# Modem Keeps Resetting!



## gnikja (Sep 5, 2011)

My Thomson (DCM425, I believe?) modem, assigned by my ISP, keeps resetting on me! There's nothing that seems to spur it on besides possibly high activity (online game play, downloading, etc.) - but that might just be that that's when I notice it the most. My ISP isn't helping me much, just saying that everything looks good from their end and that it must be a problem with my router or computer/console.

I looked into my modem info and checked the Event Log, which I found surprising but have no idea what it means:


> Sun Sep 04 19:51:11 2011 Notice (6) TLV-11 - unrecognized OID
> Sun Sep 04 19:51:03 2011 Critical (3) DHCP WARNING - Non-critical field invalid in response.
> Sun Sep 04 19:50:54 2011 Critical (3) No Ranging Response received - T3 time-out
> Sun Sep 04 19:50:34 2011 Critical (3) Received Response to Broadcast Maintenance Request, But no Un...
> ...


Any help is very appreciated. It's been happening for far too long and is incredibly frustrating.

Thanks in advance!


----------



## Jason09 (Jan 3, 2009)

Have you tried power cycling the device? Also, how long have you had this modem?


----------



## gnikja (Sep 5, 2011)

Power cycling? Like switching it's power source? I can try by using extension cord but there's no other outlet near it - it's plugged into a surge protector (also powers a tv, ps3, router, hdpvr).

I've had the modem for just under 2 years, since I moved in. This has been happening for at least a year. At first, I assumed it was the ISP throttling my internet, but they claim they don't do that. I've google'd the problem and come up with a lot of other people with the same problem but no solutions.


----------



## Old Rich (May 31, 2007)

Poewer Cycle:

Turn off the Modem, router and all pc's . . turn on the Modem and wait a few minutes for the lights to stabilize . . then turn on the router, then one pc at a time.
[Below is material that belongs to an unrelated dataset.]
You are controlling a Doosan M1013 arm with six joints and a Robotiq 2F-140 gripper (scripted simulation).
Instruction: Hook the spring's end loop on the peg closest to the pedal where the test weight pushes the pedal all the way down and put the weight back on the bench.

See if you connect ot the internet then


----------



## shawnpb (May 30, 2010)

Unplug the router& and modem power turn off the PC. Wait a few minutes. Plug the router and modem's power back in wait for the lights to stabilize. Then turn the pc back on.

If that don't work try resetting the router manually by pressing the reset button on the back with a pen.


----------



## gnikja (Sep 5, 2011)

It starts up fine. It's not a problem with that. Anywhere from 1-6 times a day it randomly restarts, causing me to lose my connection for about a minute. The main annoyance is this will kick me out of any online network temporarily (ie. middle of MAG match on ps3 and I lose all the XP I had gotten in the match, up to nearly a half hour of play sometimes).


----------



## gnikja (Sep 5, 2011)

Problem still persists. Any other advice guys?


----------



## Old Rich (May 31, 2007)

I would call the ISP and have them run a line quality check


----------